Пока длилась эта сцена, Сергей Тарабакин стоял сбоку директорского стола и лучезарно улыбался. Наконец взгляд Любимова упал на мастера героико-фэнтезийной эротики.

— Прошу, — указал он на кресло, которое покинул Бородавин, посмотрел на забытый ветераном листок с адресом «Эскимо» и вдруг, будто в него вселился неукротимый и шаловливый бес, сказал: — Я прочитал вашу рукопись и должен сообщить вам, что писать такое, конечно, можно, но печатать нельзя.

—   Однако  печатают,  —  снисходительно  ответил  Тарабакин.  —  Главлит  умер,  и теперь писатель — не тот, кто пишет, а тот, кого печатают.

— Но не в «Прозе», — сказал Любимов.

— Я не навязывался, — с недоумением и жалостью глядя на директора, заметил Тарабакин. — К тому же, полагаю, вы не смогли бы заплатить столько, сколько мне обычно платят.

— Вот и договорились, — сказал Любимов, показывая, что разговор закончен. — Забирайте вашего «Титанового льва» и отправляйтесь туда, где за такое платят хоть что-нибудь.

Бес, засевший в Олеге Мартыновиче, развлекался вовсю.

— Не замедлю, как только вы мне вернете рукопись, — сказал Тарабакин.

— Берите.

Любимов схватил со стола папку, и тут уж точно его действиями управлял бес, потому что тарабакинский роман остался лежать на столе, а в руки родоначальника русского героико-эротического боевика перекочевал один из экземпляров сочинения Бородавина. К несчастью, оба — и маститый романист, и начинающий мемуарист — не имели привычки писать на папках названия своих сочинений.

На  этом  бес,  видимо,  покинул  Любимова,  потому  что,  расставшись  с  Тарабакиным и поостыв, директор «Прозы» не одобрил свое поведение. И как всегда в таких случаях, у него возникло желание обойти подразделения издательства и дать кому следует нагоняй. Он резко встал из-за стола — так резко, что «Фруктовая диета» частично оказалась на полу, — и вышел в коридор, с другого конца которого в это мгновение появилась опоздавшая Людочка.

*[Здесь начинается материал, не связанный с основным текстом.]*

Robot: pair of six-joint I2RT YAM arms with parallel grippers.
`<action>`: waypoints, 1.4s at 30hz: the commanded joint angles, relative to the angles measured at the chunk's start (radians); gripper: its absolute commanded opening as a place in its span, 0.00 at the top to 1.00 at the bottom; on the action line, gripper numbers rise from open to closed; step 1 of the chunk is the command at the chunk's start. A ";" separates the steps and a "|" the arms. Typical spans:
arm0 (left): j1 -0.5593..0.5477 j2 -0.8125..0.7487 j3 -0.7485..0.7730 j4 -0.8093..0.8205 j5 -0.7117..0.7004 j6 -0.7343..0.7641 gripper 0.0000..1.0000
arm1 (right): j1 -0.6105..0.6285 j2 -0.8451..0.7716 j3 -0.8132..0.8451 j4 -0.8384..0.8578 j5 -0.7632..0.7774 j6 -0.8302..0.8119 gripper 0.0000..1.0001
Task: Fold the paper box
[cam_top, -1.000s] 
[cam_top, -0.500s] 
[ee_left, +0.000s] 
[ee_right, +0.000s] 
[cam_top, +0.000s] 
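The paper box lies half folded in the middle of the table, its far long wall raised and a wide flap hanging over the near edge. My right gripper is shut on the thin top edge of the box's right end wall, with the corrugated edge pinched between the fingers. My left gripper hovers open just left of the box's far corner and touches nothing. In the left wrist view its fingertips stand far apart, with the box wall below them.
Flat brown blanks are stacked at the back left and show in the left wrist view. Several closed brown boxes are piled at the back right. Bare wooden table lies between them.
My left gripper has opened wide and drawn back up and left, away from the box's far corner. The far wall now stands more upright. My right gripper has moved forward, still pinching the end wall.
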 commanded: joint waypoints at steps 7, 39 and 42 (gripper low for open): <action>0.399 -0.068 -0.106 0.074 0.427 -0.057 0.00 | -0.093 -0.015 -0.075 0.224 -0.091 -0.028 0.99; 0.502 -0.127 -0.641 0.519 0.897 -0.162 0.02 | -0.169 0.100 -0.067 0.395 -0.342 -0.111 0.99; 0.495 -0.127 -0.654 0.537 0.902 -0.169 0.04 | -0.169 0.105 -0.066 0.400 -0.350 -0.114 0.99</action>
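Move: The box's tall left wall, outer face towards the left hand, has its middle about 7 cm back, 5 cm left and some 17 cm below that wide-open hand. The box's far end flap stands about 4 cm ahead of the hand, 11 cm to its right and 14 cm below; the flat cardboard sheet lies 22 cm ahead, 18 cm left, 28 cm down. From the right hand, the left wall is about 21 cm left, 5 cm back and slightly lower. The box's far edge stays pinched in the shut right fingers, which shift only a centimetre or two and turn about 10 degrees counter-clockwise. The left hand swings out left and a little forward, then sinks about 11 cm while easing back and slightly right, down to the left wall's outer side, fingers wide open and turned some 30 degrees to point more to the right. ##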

На ней, бедной девушке, и выместил свое раздражение Олег Мартынович.


Каляев выпил с Виташей чая, съел бутерброд с засохшей, прослезившейся капельками жира колбасой и почувствовал себя сносно: похмелье отступало. Он не удержался и поведал Виташе о вчерашнем разговоре на кухне, но сделал это в комических тонах, — а как еще рассказывать такое? — и когда закончил, то и сам отнесся к происшедшему несерьезно.

— Виташа, по-моему, меня разыграли, — заключил Каляев свое повествование и прибавил с восхищением и обидой: — Вот собаки пройдошливые!.. Поймали, на голый крючок поймали! Все на лету схватывают...

— А то ты раньше не знал! Разыскать их и надавать хорошенько!..

— И после экзекуции надеремся в знак примирения... Нет, пожалуй, я сделаю перерыв: и роман у меня стоит, и денег нужно добыть. Если так дальше пойдет, то мои домашние будут Машкиной овсянкой питаться.

—  Хочешь, я тебе одолжу? — предложил Виташа, взял висящее на спинке стула махровое полотенце в жирных пятнах и вытер пролитый чай.

Каляев проследил за его рукой.

— А что это нынче у Бунчукова махровые полотенца используются не по назначению? И в таком количестве... Я что-то вчера не уловил.